START THE DATA

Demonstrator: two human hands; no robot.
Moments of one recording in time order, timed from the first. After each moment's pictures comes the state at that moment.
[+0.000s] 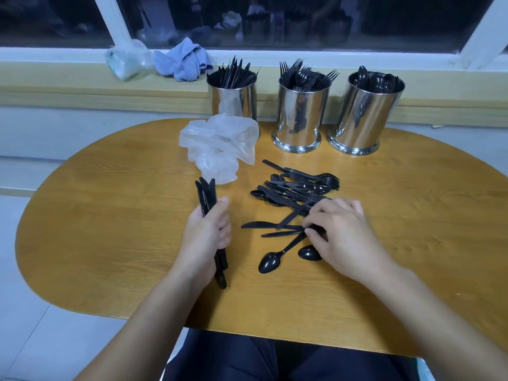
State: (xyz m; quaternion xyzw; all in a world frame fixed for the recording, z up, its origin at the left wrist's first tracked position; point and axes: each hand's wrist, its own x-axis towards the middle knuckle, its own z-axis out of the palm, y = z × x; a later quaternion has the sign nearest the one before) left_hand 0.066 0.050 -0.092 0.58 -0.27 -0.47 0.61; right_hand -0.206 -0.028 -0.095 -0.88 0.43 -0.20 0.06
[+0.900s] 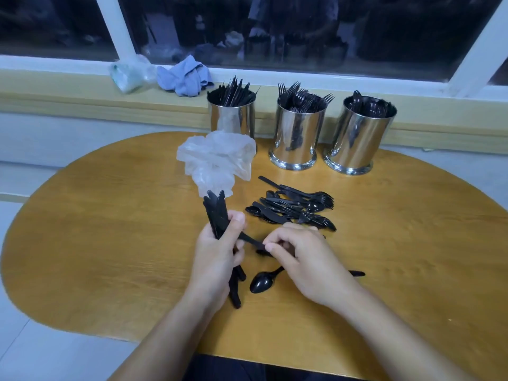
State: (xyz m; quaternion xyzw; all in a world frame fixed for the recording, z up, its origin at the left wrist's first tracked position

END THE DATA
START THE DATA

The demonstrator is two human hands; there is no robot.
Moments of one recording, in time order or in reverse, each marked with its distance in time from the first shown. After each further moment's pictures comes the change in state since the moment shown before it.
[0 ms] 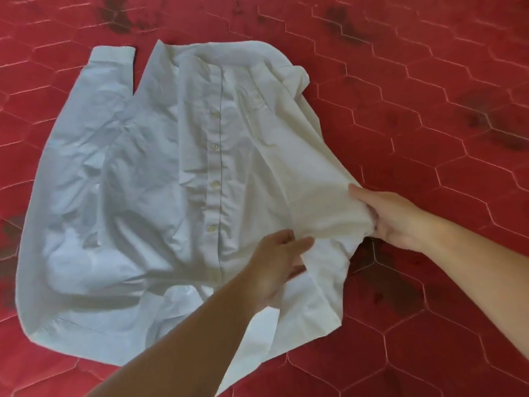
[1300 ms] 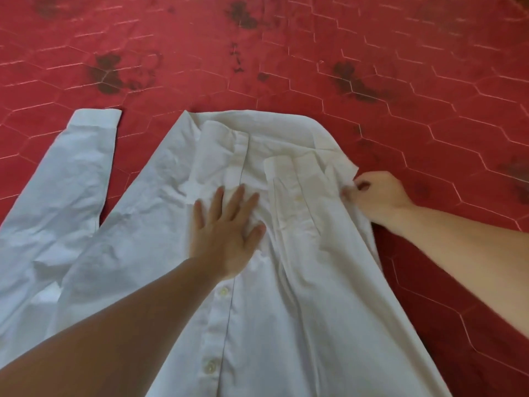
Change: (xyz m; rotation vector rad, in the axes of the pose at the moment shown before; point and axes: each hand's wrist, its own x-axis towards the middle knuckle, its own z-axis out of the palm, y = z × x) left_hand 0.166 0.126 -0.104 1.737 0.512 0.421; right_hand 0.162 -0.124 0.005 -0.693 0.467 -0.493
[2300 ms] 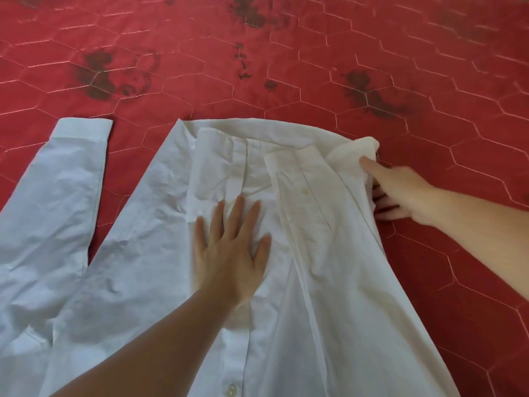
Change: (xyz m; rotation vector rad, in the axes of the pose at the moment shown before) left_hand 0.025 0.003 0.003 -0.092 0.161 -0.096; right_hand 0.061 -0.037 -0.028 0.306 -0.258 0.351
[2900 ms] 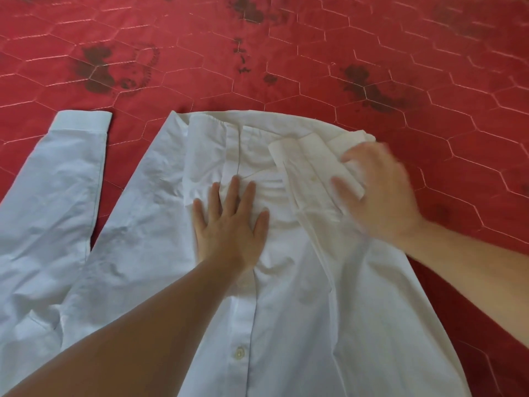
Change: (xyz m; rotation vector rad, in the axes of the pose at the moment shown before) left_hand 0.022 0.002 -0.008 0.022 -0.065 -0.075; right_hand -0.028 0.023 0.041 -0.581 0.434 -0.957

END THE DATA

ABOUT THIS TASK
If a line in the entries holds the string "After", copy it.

RESULT
Moments of one recording in time order, timed from the first. After each moment's pictures comes the state at that moment.
Moments of one recording, in time order or in reverse, each marked with its distance in time from the first shown. After each further moment's pictures comes the change in state since the moment shown before it.

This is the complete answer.